Ma Mannorri può assurgere a simbolo di una Natzione?

«La Nazione sarda nonostante tutto è viva e può ancora risorgere. Mannori purtroppo è scomparso. Non mi sembra comunque un parallelo da fare, assolutamente. Quella di Mannorri è piuttosto “una piccola grande storia”, come l’ha definita recentemente Simone Loi sulle pagine dell’Unione Sarda».

Dove è possibile localizzare oggi Mannorri?

«Il villaggio di Mannorri faceva parte dell’alta Ogliastra e sorgeva a breve distanza tra Urzulei e Talana. Confinava per un lungo tratto con Orgosolo e in parte con Villanova Strisaili, Baunei e Triei. Oggi dell’antico abitato non resta che qualche esiguo rudere».

Eppure, dal suo libro, si evince che qualche mannorrese ha lasciato tracce anche a Desulo e Onanì? Come è possibile?

«Per quanto riguarda Desulo, alcuni anziani hanno raccontato che i mannorrini fossero di lontane origini desulesi. E su questo dato sembra di trovare conferme dall’analisi di alcune caratteristiche della parlata di Mannorri emerse durante la ricerca sul campo. Di Onanì ho raccolto alcune informazioni dopo la pubblicazione del libro e pare che alcuni Serra, attualmente presenti nel piccolo centro, siano originari di Mannorri».

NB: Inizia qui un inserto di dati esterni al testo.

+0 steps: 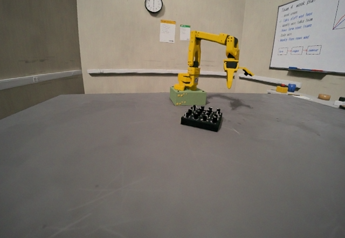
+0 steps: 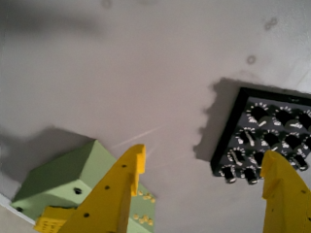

Mannorresi o mannorrini? Qual è il nome giusto degli abitanti di Mannorri?

«Entrambe le forme possono essere giuste. L’ho rilevato dalle interviste fatte nel corso della ricerca. Sos bècios lùmenan sos de Mannorri in custas duas maneras».

Protagonisti di una fuga senza precedenti...

«La storia umana è ricca di esodi, diaspore o fughe, la fuga da Mannorri è stato un fenomeno rappresentato da pochi individui appartenuti ad un piccolo villaggio. Ciò che ha un certo rilievo è che l’episodio avviene nella seconda metà del Settecento, quando nell’isola c’erano già delle istituzioni in grado di penetrare nel territorio e di garantire un certo controllo sociale. Diciamo che nessuno sembra si sia preoccupato di salvare questo villaggio. Il sistema fiscale in primis».

Soprattutto se all’origine della vendetta sociale c’è stato uno come Giuanni Indentiu: un giovane talmente brutto chi pariat un’istria, sembrava un barbagianni...

«La maggior parte degli intervistati rappresenta Indentiu come una figura negativa, non soltanto un prepotente e violento, ma anche brutto fisicamente. Tuttavia, alcuni anziani spezzano una lancia a suo favore, sono stati i parenti della bella a rompere la promessa di matrimonio. Proprio la presenza di una doppia versione dei fatti, assieme a molti altri elementi esposti nel libro, sembrano riportare i fatti di Mannorri nell’alveo della storia, allontanandoli da quello della leggenda».

E lei, la donna amata, la Bella di Mannorri, chi era?

«Lei era semplicemente Sa Bella. Soltanto due anziane sorelle rivelano il suo cognome: Cicilloi, cognome oggi estinto, ma che è puntualmente emerso dalla ricerca negli archivi ecclesiastici. Anche su questa figura sono emersi alcuni dati interessanti e ho potuto azzardare delle ipotesi».

Ce ne dica almeno una.

«Con ampio beneficio del dubbio, Sa Bella di Mannorri era Caterina Chichilloi, nata nel 1746, figlia del benestante Francesco, e che con matrimonio segreto sposerà nel 1764 ad Urzulei il latitante di Gavoi Silvestro Melis».

Intrigante...

«Sì, alquanto intrigante, ma penso possa essere interessante anche per il lettore che cerca dati storici, antropologici e culturale di una Sardegna che non esiste più».